Thursday, December 25, 2025

Big Tech’s AI power needs left a Jerry Jones-backed Texas gas giant sitting on the ‘holy grail’ of supply

The AI boom has spiked energy demand, and as Big Tech firms and data center developers have scrounged for power, the fastest way to meet that demand has been with natural gas.

In Texas, natural gas producer Comstock Resources (CRK) is sitting on what it calls the “holy grail” of gas-rich land, company executives said during the most recent earnings call.

The key to success for the company — whose largest shareholder is Dallas Cowboys owner Jerry Jones — is a portfolio of land, acquired in 2019, throughout the far western area of the Haynesville Shale Basin in eastern Texas.

The region has become the most exciting frontier shale patch in Texas — and one of the most promising in the country — for exploration and production companies willing to take the risk on “wildcatting,” or drilling new wells in untested land.

Comstock is far and away the leader, thanks to a prescient acquisition and an aggressive approach to drilling. The company, sitting on a massive amount of natural gas in the Western Haynesville, is poised to heavily benefit from the skyrocketing demand for power from data center developers hungry for land and power.

“One hundred miles from Dallas and the same distance from Houston and really close to the [liquid natural gas] LNG corridor, you’re perfectly situated for both AI, data centers and LNG, so you couldn’t be in a better area,” Comstock COO Daniel Harrison said on the company’s third quarter earnings call.

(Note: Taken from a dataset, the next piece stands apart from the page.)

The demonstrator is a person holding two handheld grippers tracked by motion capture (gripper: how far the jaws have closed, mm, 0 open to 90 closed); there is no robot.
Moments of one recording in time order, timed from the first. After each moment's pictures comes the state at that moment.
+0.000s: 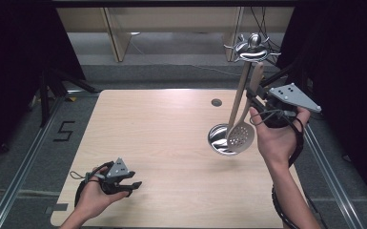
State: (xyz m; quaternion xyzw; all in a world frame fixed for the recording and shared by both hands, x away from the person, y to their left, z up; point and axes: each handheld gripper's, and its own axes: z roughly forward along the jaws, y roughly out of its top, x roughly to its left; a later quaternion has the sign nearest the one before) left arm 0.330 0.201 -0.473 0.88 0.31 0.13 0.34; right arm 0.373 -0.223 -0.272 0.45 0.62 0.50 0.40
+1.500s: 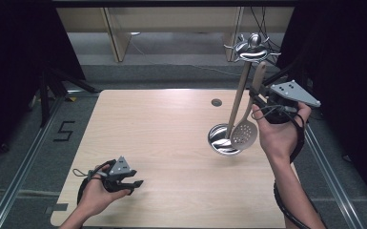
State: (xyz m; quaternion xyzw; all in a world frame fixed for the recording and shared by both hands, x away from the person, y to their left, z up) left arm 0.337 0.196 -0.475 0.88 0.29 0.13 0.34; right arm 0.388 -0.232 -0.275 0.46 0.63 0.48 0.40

Comstock, headquartered in Frisco, Texas, has long drilled for natural gas throughout the Haynesville area, one of the most prolific natural gas plays in the country, according to the Energy Information Agency.

But in 2019, Comstock bought the natural gas exploration and production (E&P) company Covey Park Energy in an acquisition valued at $2.2 billion. Jones, who took a controlling stake in Comstock the year before, contributed $475 million to the Covey Park deal. According to the Wall Street Journal, Jones has invested $1 billion in Comstock altogether.

The main focus of the acquisition was a swath of land tacked on to Comstock’s primary legacy Haynesville acreage. But the deal also added a few small bits of land north of Houston, farther west than Comstock’s activity had been concentrated.

Dallas Cowboys owner Jerry Jones, right, talks with Denver Broncos owners Greg Penner and Carrie Walton Penner before an NFL football game Sunday, Oct. 26, 2025, in Denver. (AP Photo/Jack Dempsey)
Dallas Cowboys owner Jerry Jones, right, talks with Denver Broncos owners Greg Penner and Carrie Walton Penner before an NFL football game on Oct. 26 in Denver. (AP Photo/Jack Dempsey) · ASSOCIATED PRESS

The Western Haynesville region wasn’t unexplored. An E&P called Ovinitiv (OVV), previously Encana, had drilled throughout the land in the early to mid-2010s, but conditions were tough.

The gas-producing rock is located some 14,000 to 19,000 feet below the surface, according to public comments from Comstock executives — an extraordinary depth even by gas drilling standards. The pressure that far beneath the Earth’s surface is extreme.